You cannot alter the predict files that way as when we call it we don’t pass two models.
However, you can train two models in your fit_model function and return a vector (or list) with the models.
Then that vector gets saved and loaded and you will then have to write the logic within your predict_expected_claim and predict_premium functions to expand the vector and make the predictions accordingly.
Hi @alfarzan
Why cannot we alter the prediction file codes?
Are we also not allowed to modify the number of arguments we can pass to any other function (in model file)?

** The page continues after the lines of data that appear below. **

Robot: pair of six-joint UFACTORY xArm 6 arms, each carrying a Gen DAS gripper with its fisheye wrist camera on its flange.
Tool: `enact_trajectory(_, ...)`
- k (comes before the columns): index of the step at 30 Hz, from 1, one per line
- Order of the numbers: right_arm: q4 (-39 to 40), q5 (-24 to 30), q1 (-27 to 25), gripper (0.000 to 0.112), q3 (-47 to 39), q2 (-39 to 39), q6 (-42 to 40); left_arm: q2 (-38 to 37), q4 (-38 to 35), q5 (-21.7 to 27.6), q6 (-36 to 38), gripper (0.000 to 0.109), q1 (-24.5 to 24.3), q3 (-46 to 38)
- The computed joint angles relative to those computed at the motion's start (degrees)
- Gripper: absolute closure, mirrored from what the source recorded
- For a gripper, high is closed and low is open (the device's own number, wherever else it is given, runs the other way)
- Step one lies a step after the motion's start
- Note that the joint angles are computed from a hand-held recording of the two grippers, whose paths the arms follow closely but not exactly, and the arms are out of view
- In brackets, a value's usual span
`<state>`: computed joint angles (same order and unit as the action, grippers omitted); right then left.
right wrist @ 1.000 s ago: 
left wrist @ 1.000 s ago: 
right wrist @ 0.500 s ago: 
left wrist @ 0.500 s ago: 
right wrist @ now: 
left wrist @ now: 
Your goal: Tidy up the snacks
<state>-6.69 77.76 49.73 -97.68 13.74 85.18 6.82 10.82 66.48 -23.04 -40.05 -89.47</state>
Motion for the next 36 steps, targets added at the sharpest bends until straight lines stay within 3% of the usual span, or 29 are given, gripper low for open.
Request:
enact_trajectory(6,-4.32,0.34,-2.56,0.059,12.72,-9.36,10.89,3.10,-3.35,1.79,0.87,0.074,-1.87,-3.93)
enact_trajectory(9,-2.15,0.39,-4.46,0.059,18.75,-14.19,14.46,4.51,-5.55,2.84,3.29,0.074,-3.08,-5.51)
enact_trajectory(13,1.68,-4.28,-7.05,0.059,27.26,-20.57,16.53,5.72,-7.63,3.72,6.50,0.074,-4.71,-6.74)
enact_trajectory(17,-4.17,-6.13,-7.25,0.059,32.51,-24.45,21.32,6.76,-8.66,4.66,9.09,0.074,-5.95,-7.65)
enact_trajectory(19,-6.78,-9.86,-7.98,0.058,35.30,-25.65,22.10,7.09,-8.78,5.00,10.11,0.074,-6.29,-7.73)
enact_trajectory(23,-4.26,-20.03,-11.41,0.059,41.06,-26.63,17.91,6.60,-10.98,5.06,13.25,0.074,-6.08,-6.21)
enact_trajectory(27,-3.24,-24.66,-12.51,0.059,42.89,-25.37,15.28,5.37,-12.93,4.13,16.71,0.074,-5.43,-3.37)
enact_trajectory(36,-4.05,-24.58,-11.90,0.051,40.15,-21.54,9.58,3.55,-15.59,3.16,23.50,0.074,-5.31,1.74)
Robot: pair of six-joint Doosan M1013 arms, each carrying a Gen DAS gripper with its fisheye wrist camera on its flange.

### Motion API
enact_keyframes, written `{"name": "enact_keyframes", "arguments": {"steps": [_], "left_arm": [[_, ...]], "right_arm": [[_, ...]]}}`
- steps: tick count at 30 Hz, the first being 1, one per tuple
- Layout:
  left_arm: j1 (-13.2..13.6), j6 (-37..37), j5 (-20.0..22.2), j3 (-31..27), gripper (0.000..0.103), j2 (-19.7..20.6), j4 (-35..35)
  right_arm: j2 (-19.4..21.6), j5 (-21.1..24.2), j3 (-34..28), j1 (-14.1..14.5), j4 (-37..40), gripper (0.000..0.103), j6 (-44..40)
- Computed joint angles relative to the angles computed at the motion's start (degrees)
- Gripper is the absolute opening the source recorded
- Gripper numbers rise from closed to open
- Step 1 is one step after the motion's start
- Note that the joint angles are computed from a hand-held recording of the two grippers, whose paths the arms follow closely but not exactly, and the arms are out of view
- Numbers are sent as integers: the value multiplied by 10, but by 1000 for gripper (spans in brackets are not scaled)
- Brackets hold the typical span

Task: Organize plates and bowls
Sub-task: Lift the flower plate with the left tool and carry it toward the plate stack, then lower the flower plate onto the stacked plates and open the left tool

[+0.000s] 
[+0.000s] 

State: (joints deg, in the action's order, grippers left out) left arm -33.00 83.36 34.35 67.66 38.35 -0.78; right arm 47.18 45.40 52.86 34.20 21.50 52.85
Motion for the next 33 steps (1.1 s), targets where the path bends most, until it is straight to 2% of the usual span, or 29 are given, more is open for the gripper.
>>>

It is more a curiosity if those are kind of restrictions we have.
The only functions you are allowed to change in terms of number of arguments given are:
Any preprocessing functions you write
The save_model and load_model
The reason you cannot alter the prediction files is because our servers call on those functions directly to generate predictions by feeding them 2 arguments (your model and the data). Hence if you alter the number of required arguments your code will not be able to run.
A note on the remaining code files if you are using R and want to use something other than an .RData file to save your models:
predict.R. You will have to alter the load_model accordingly.
train.R. Similarly you will have to alter the save_model accordingly.
We are going to push an update that fixes the R issue soon!
Thank you so much for you answer, precise as always.
But are you sure it doesn’t work? I did a submission with more than one model modifying both the function in model file and the call in predict and it went good.
Did i do something “illegal”?
I can give you the number of submission if you need.
It might work, but there would be no guarantee that it will continue to do so if we change some minor details in the backend. That’s why it’s safer not to.
And yes, that would be helpful, what is the submission number?